Computerworld

Telstra’s broadband outage: How a minor software change became a big problem

Minor update causes major problems

What should have been a straightforward software update to a DNS server last week snowballed into a major broadband outage for Telstra from which the telco is still recovering.

“We are incredibly apologetic to our customers for the inconvenience that’s been caused to them by this recent service interruption,” Telstra’s chief operations officer Kate McKenzie said today.

The update that was the initial cause of the widespread problem for Telstra broadband customers was rolled out on Thursday night last week.

“A software update to one of our domain name servers caused that server to go down,” McKenzie said.

“It had a flow-on effect to our customers’ modems and they couldn’t undertake the regular check that they normally do in that environment. We actually fixed the software bug overnight on Thursday night and on Friday morning we had thought that the problem was resolved, but then what happened was that we didn’t anticipate the flow-on effect.”

“We do hundreds and hundreds of changes every night of the week and history shows that we get those correct,” said Telstra’s head of networks, Mike Wright.

“This particular change really just caused a short outage in a DNS and should have had no consequential impact,” Wright said.

However the outage uncovered an unknown behaviour in Telstra modems after their heartbeat system failed to detect the network.

“A few of the modems had a residual problem in software that caused them to continually reboot and that’s really been what we’ve been managing and recovering from for the most of this time,” Wright said.

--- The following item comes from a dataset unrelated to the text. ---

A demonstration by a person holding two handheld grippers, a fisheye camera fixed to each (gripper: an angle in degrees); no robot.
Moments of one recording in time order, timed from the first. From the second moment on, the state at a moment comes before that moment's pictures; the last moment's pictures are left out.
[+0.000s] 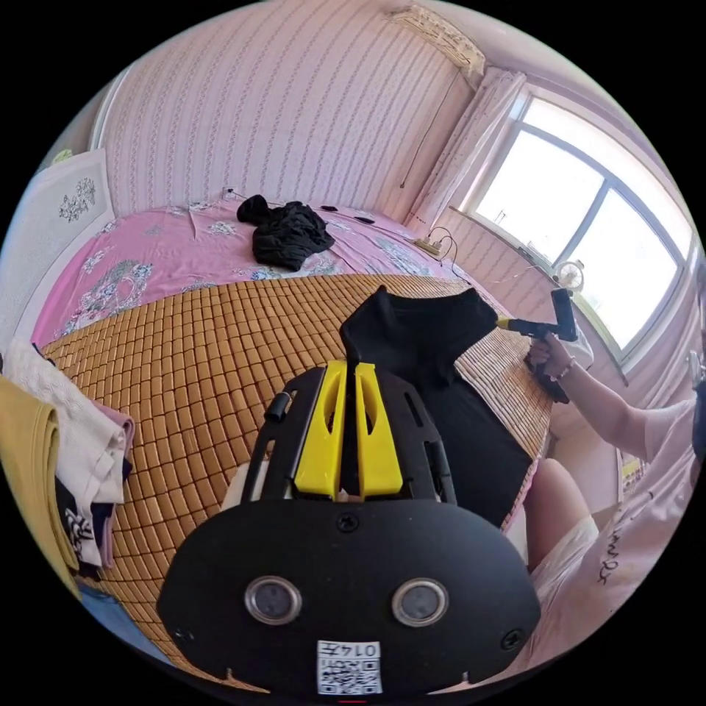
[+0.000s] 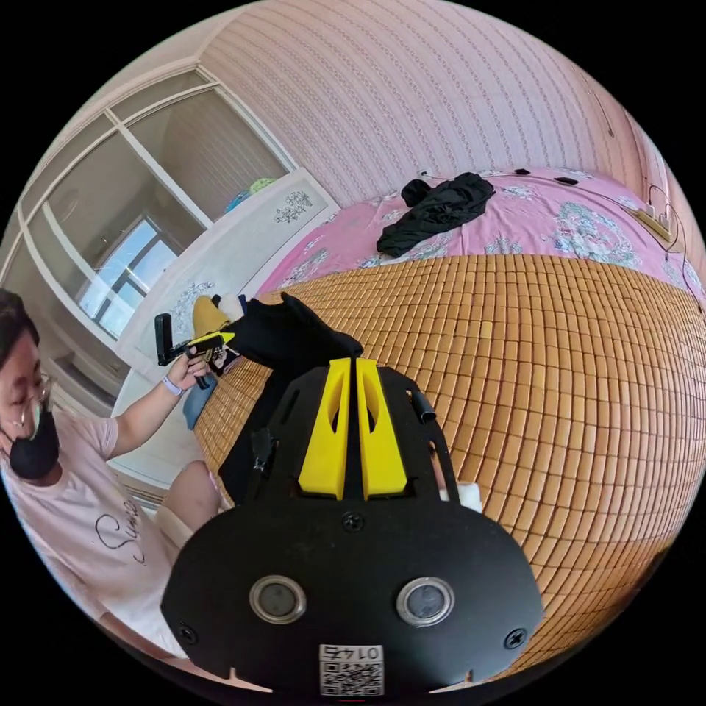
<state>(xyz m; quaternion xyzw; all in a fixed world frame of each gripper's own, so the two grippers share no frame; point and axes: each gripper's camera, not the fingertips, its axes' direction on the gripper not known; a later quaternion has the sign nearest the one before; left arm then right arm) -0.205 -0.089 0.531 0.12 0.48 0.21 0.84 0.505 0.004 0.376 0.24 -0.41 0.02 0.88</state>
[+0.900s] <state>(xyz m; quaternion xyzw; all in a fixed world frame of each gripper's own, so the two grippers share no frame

In many cases the issues could be fixed by power cycling the modem or performing a factory reset, but Telstra has begun shipping out free modems to a small number of customers who have continued to suffer problems.

“We’re working with our partners and vendors; we’ll get to the bottom of the actual issue and [be] able to send out a software update once we understand it fully and we’re comfortable that it’s been tested properly. That should protect us against that particular bug,” Wright said.

“We’ll do a very thorough look at precisely what happened and if we need to make any adjustments to procedures or talk to our vendors about different ways of doing these things,” McKenzie said.

The problem affecting the telco’s fixed line broadband services follow on from a series of high-profile service disruptions for Telstra’s mobile services earlier this year.

In response Telstra commissioned a network review and has since said it will spend $50 million on measures to prevent a repeat of those problems.

Telstra suffered a major mobile outage in February, which the telco blamed on human error. In March Telstra’s network suffered two bouts of problems.

“While no network operator in the world can guarantee that disruptions will not occur from time to time, what we can do is reduce the likelihood and the impact of those disruptions,” Telstra CEO Andrew Penn said in a speech earlier this month at an event hosted by the American Chamber of Commerce in Australia.

“We are acutely aware of the impact the outages had on our customers and we are committed to rebuilding their trust in us by meeting, if not exceeding, those expectations every day.

“That is the experience we are aiming to offer our customers: The right offer, the right services, the latest product and technology, at the right time on the best networks.”